**Task data**.
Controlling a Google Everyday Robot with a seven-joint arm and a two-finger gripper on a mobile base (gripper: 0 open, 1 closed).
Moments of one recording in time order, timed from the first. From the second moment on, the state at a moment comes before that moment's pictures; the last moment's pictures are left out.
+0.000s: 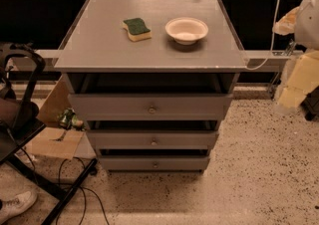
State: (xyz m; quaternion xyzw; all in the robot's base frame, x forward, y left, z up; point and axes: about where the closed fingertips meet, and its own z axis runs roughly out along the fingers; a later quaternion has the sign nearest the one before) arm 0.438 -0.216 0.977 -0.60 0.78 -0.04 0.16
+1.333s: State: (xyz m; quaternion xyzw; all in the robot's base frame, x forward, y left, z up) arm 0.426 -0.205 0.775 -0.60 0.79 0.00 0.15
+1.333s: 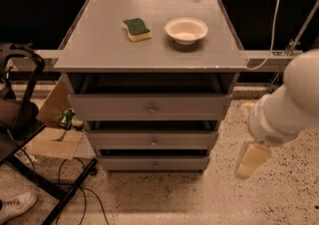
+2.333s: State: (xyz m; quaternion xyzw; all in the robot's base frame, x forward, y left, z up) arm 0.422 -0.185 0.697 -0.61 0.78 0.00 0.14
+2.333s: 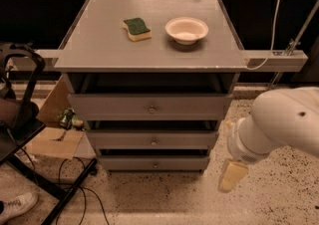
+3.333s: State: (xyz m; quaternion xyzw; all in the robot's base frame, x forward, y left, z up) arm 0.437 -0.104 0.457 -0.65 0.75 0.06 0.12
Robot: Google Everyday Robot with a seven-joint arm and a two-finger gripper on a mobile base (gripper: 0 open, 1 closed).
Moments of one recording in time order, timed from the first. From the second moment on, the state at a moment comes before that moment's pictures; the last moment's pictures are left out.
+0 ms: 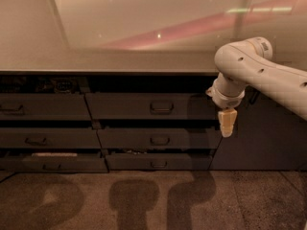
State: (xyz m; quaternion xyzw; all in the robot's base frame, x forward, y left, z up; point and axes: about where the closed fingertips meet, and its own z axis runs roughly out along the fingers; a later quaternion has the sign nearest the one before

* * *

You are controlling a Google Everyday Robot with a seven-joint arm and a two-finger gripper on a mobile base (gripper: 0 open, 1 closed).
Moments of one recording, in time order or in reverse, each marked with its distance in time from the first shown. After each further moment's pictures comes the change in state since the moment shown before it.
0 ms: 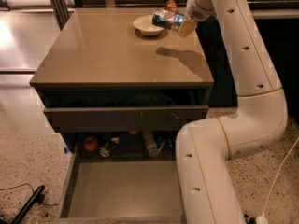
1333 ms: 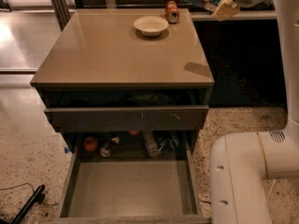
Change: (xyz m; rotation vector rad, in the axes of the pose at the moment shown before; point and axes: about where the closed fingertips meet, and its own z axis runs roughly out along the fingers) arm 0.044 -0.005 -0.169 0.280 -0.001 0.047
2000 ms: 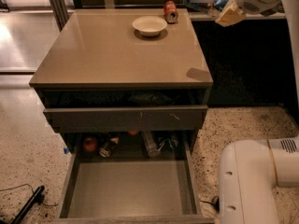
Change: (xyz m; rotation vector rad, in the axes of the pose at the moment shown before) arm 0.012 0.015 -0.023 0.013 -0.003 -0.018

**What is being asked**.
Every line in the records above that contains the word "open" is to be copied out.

**Exercise response**.
Controlling a Google Everyday Robot with a seven-joint arm and a two-finger gripper on a mobile base (gripper: 0 open, 1 closed).
Robot: Google Everyday Robot with a seven-joint arm and a two-finger gripper on a mobile base (gripper: 0 open, 1 closed).
You are controlling a Google Everyday Robot with a seven-joint arm and a two-finger gripper on a mobile base (gripper: 0 open, 1 closed).

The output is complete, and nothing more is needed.